O desenrolar dessa história daria um ótimo roteiro hollywoodiano: policiais militares especializados, informação trocada entre estados, um fugitivo experiente e armamento pesado. Tião, também conhecido na certidão como Sebastião da Costa, foi localizado em uma zona rural graças a uma operação coordenada e ao bom e velho bate-papo investigativo entre as polícias de Goiás e Paraíba. Aliás, comunicação eficaz: deveria ser disciplina obrigatória em qualquer escola criminosa, mas felizmente, para Tião, a barra pesou antes.

A abordagem policial foi um daqueles encontros que ninguém gostaria de testemunhar, nem do lado certo, nem do errado. Quando os policiais chegaram, Tião reagiu à sua maneira – trocando tiros. O resultado foi o esperado para quem desafia a lei no Brasil: fim da linha. Além disso, a polícia ainda tirou de circulação uma espingarda, um revólver e munições de fuzil, porque, como todo “vilão” sagaz, Tião não brincava em serviço.

Mas, para entender de verdade o peso dessa operação, vale um olhar mais atento ao contexto do crime organizado brasileiro. Facções como a Nova Okaida não surgem da noite para o dia e não se limitam a um único estado. Elas se espalham, formam alianças, controlam territórios e, como verdadeiras hidras, parecem multiplicar as cabeças criminosas a cada golpe da Justiça. O combate, portanto, é diário, contínuo e técnico.

É também aqui que a importância da ação policial fica cristalina. Se fosse comparar, a atuação dos policiais foi como aquela poda essencial: corta-se a árvore podre antes que ela derrube a casa toda. Com Tião fora do baralho, enfraquece-se, ainda que temporariamente, a cadeia de comando da facção, permitindo um respiro maior para o Estado e a sociedade.

Integrante de Facção

Vale destacar: Tião Macaúba não era qualquer criminoso. Além de integrar a cúpula da Nova Okaida, ele tinha no currículo crimes graves como sequestro seguido de morte, roubo e homicídio. Era procurado em vários estados. Impossível não lembrar daquelas propagandas de “procurado” de filmes antigos, só faltou o cartaz com recompensa.
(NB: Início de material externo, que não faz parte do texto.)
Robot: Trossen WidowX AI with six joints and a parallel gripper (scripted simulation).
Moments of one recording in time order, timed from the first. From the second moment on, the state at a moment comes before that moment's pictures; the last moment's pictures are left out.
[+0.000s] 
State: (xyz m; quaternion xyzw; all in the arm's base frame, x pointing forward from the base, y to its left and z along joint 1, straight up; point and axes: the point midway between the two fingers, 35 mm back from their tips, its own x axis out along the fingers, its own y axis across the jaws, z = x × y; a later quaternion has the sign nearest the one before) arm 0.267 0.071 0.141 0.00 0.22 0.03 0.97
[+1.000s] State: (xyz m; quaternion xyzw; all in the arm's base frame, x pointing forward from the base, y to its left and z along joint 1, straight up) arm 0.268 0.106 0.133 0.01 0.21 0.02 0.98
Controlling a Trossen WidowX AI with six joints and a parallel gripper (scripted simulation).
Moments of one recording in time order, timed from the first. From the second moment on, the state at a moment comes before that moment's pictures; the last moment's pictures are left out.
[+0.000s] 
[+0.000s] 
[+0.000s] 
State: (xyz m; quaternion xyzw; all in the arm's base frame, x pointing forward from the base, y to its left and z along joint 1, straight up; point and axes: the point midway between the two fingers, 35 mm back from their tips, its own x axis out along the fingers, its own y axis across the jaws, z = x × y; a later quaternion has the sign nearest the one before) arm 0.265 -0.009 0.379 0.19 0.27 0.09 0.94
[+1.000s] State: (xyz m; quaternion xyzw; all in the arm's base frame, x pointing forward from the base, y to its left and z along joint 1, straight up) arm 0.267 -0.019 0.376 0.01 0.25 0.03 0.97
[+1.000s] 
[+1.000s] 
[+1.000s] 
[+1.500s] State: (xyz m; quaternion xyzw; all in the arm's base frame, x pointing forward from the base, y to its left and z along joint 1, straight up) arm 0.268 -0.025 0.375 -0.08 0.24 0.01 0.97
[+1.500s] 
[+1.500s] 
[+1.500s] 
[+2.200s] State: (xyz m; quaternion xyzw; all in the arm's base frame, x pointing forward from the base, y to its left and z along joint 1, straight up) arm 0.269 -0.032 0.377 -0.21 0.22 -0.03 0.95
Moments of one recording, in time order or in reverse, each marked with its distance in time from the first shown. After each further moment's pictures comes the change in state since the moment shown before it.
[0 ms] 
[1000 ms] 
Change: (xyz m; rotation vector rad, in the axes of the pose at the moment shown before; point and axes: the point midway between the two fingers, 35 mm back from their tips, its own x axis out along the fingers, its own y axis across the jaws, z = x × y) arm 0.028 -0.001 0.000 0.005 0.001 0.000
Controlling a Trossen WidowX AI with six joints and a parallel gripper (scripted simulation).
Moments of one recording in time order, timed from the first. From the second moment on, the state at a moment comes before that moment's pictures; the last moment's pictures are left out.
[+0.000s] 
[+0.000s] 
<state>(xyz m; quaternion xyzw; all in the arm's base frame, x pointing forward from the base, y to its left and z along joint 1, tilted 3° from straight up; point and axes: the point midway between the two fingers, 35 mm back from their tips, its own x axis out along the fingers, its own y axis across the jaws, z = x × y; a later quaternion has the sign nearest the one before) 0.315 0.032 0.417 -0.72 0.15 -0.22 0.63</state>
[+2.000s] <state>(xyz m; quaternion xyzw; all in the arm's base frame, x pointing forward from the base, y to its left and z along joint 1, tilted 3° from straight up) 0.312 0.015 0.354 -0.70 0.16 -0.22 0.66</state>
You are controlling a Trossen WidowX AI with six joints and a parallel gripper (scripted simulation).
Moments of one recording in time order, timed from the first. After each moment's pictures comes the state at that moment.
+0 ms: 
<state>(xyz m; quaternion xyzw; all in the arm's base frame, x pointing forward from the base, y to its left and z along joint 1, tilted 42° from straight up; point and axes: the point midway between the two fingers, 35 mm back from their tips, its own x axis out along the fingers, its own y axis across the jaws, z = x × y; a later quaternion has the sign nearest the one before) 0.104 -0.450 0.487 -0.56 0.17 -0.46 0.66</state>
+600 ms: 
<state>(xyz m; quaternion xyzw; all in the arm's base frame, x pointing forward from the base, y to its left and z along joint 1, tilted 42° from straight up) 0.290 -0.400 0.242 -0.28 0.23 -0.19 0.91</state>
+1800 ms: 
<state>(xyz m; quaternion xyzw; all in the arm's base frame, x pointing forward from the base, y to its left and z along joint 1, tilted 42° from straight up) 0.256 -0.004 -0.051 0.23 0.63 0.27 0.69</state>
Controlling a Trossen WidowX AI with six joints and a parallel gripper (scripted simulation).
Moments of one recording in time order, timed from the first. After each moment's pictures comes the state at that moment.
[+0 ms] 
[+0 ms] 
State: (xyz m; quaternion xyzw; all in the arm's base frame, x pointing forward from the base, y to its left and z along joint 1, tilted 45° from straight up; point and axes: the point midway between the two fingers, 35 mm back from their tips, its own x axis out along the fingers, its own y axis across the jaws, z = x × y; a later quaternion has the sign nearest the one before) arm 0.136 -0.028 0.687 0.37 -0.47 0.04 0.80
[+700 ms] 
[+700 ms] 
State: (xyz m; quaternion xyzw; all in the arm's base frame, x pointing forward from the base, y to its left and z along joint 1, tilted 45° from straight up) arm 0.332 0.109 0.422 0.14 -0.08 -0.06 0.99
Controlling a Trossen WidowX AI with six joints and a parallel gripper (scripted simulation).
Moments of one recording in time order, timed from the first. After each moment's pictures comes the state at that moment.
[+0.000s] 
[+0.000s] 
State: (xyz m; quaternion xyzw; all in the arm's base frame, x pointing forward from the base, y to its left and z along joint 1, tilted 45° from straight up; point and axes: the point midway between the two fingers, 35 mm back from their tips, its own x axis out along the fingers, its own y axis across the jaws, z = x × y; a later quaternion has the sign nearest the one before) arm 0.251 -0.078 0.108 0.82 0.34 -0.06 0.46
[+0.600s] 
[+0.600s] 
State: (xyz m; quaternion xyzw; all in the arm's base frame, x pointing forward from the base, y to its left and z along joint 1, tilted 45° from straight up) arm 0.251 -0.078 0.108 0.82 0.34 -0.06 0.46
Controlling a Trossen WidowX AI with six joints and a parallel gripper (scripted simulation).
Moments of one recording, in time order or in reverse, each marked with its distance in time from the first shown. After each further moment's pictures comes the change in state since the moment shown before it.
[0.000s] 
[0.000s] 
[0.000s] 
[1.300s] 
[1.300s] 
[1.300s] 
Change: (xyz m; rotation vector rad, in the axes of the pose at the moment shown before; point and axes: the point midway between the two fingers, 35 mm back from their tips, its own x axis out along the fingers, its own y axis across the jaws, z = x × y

No balanço final, a queda de Tião é uma vitória significativa, mas está longe de ser definitiva na guerra contra o crime. O episódio deixa lições: a integração entre as polícias é fundamental, o crime organizado exige resposta especializada e, principalmente, é preciso investir sempre em inteligência para não deixar “novos Tiões” assumirem o posto.

Enquanto isso, o cidadão segue torcendo para que a próxima temporada dessa saga traga menos violência e ainda mais eficiência das forças de segurança. E, claro, que os vilões do nosso enredo continuem tropeçando nas próprias más escolhas – porque liberdade, nesse caso, definitivamente não combina com eles.